Of the great Siege of Rome, which began on that day, early in March, 537, and lasted a year and nine days, till March, 538, a siege perhaps the most memorable of all that "Roma Æterna" has seen and has groaned under, as part of the penalty of her undying greatness, it will be impossible here to give even a meagre outline. The events of those wonderful 374 days are chronicled almost with the graphic minuteness of a Kinglake by a man whom we may call the literary assessor of Belisarius, the rhetorician Procopius of Cæsarea. One or two incidents of the siege may be briefly noticed here, and then we must hasten onwards to its close.
Owing to the vast size of Rome not even the host of the Goths was able to accomplish a complete blockade of the City.

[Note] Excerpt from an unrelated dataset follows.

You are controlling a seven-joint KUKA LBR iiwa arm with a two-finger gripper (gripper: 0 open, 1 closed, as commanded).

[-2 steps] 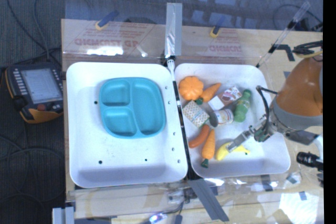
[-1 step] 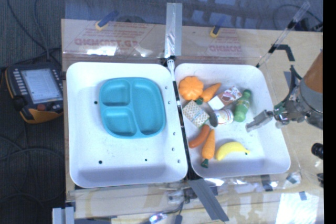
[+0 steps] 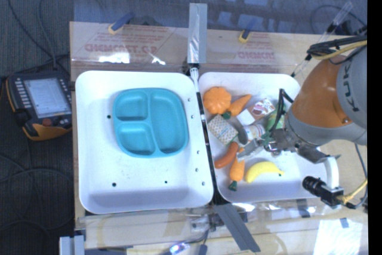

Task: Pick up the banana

They formed seven camps six on the left and one on the right bank of the Tiber, and they obstructed eight out of its four teen gates; but while the east and south sides of the City were thus pretty effectually blockaded, there were large spaces in the western circuit by which it was tolerably easy for Belisarius to receive reinforcements, to bring in occasional convoys of provisions, and to send away non-combatants who diminished his resisting power. One of the hardest blows dealt by the barbarians was their severance of the eleven great aqueducts from which Rome received its water. This privation of an element so essential to the health and comfort of the Roman under the Empire (who resorted to the bath as a modern Italian resorts to the café or the music hall), was felt as a terrible blow by all classes, and wrought a lasting change, and not a beneficial one, in the habits of the citizens, and in the sanitary condition of Rome. It also seemed likely to have an injurious effect on the food supply of the City, since the mills in which corn was ground for the daily rations of the people were turned by water-power derived from the Aqueduct of Trajan. Belisarius, however, always fertile in resource, a man who, had he lived in the nineteenth century, would assuredly have been a great engineer, contrived to make Father Tiber grind out the daily supply of flour for his Roman children. He moored two barges in the narrowest part of the stream, where the current was the strongest, put his mill-stones on board of them, and hung a water-wheel between them to turn his mills. These river water-mills continued to be used on the Tiber all through the Middle Ages, and even until they were superseded by the introduction of steam.